In summary, we have identified RhoGDI2 as a novel metastasis suppressor gene in human cancer. This gene is mechanistically involved in suppressing tumor invasion and metastasis in model systems of human bladder cancer, and its expression is diminished as a function of tumor stage and grade in a variety of common human carcinomas, suggesting an important and fundamental role in the pathogenesis of tumor progression in human cancer irrespective of tumor type. As mentioned above, the role of Rho proteins in cancer metastasis is growing (15) . The GDP-bound form of Rho family members is complexed with RhoGDIs and remains in the cytosol as an inactive form until their release from RhoGDI (24) . RhoGDI is a soluble protein, and it inhibits the association of the GDP-bound form of prenylated Rho with the membrane by forming a ternary complex (25) and thus limits the availability of Rho molecules to be converted from an inactive to an active (GDP→GTP) form. Because Rho GTPases are strongly implicated in experimental metastasis of breast (26) and melanoma (15) cancer model as well as in human inflammatory breast cancer (19) , the inferred effect of decreased expression of a RhoGDI would be to provide increased access of Rho guanine nucleotide exchange factors to the Rho GTPases, thus allowing the cell to become more invasive and metastatic. In addition, our findings challenge the notion that expression of RhoGDI2 is specific to hematogenous cell lineages (27) .
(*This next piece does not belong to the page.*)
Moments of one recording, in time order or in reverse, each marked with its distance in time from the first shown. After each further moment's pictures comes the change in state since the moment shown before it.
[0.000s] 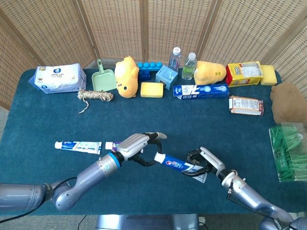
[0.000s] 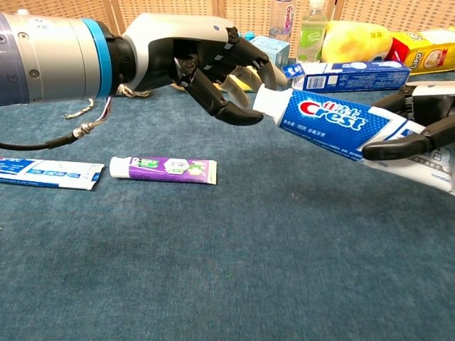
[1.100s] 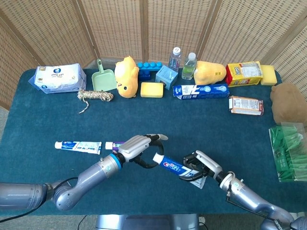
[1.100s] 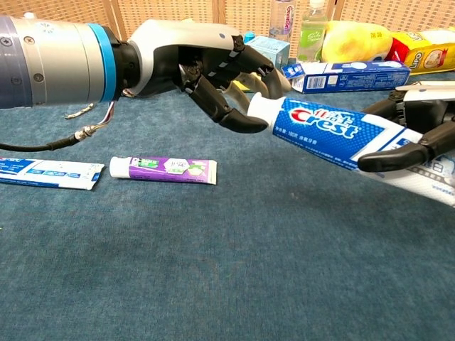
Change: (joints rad) left arm -0.014 -0.001 0.002 0.000 -0.018 -0.024 0.017; right arm 0.016 0.014 -0.012 -0.012 -0.086 -0.016 0.040
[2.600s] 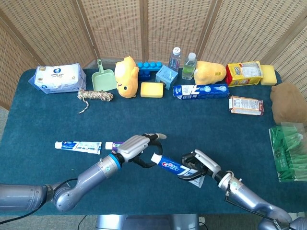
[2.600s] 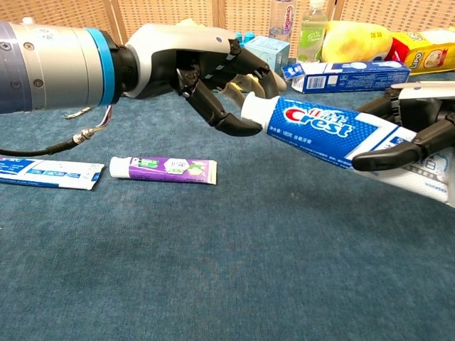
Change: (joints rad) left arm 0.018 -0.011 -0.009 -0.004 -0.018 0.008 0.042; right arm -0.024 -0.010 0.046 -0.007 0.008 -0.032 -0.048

This work also highlights the power and utility of combining gene profiling of well-defined experimental model systems with human data to pinpoint functionally relevant gene products in human disease. Although the in vivo specificity of RhoGDI2 for Rho protein targets remains to be determined, preliminary results indicate that it may regulate the activity of RhoB. 5 These observations suggest important functional differences between Rho family members with respect to their role in cell motility, invasion, and metastasis. In addition, interpretation of the expression data from human tumors suggests that Rho family members may be actively involved in the metastatic cascade via deregulated activity from loss of GDI function, in addition to possible overexpression or activating mutations. One of the most important ramifications of this work concerns the therapeutic and diagnostic possibilities offered by these observations. There is a critical need for markers that will accurately distinguish those histological lesions with a high probability of causing clinically important metastatic disease from those that will remain indolent. Finally, because guanine nucleotide dissociation inhibitors such as RhoGDI2 function to block specific enzymatic reactions, high-throughput systems can be readily designed for discovery of mimetic agents that target such reactions.